## Exercise directions
Your task is to copy each line of the material that holds the word "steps".

## Data provided
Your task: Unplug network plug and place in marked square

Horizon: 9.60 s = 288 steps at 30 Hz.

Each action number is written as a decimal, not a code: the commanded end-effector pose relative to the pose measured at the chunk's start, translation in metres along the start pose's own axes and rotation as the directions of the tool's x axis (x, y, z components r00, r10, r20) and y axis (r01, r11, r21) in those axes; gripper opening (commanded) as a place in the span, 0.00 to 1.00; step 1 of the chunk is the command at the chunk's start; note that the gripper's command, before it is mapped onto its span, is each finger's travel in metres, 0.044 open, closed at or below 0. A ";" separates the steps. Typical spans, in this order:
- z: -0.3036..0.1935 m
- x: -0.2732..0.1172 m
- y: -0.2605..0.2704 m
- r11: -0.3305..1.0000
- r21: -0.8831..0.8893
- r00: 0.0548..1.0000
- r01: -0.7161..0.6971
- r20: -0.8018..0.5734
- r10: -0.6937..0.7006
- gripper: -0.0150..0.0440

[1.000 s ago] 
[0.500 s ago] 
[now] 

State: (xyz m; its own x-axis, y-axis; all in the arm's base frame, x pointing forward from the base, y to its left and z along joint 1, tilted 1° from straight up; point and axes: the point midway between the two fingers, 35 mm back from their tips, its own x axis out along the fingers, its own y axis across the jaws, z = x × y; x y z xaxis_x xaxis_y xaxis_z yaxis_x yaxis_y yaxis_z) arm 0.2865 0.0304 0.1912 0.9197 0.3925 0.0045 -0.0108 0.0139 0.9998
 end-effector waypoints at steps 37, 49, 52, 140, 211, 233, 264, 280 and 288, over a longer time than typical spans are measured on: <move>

## Completed task
Horizon: 9.60 s = 288 steps at 30 Hz.
Each action number is written as a decimal, not a code: the commanded end-effector pose relative to the pose measured at the chunk's start, translation in metres along the start pose's own axes and rotation as the directions of the tool's x axis (x, y, z components r00, r10, r20) and y axis (r01, r11, r21) in those axes; gripper opening (commanded) as a place in the span, 0.00 to 1.00; step 1 of the chunk is the command at the chunk's start; note that the gripper's command, before it is mapped onto its span, is each finger's travel in metres, 0.044 open, closed at or below 0. A ";" separates the steps. Typical spans, in this order:
 end-effector waypoints at steps 37, 49, 52, 140, 211, 233, 264, 280 and 288, over a longer time than typical spans are measured on: <move>

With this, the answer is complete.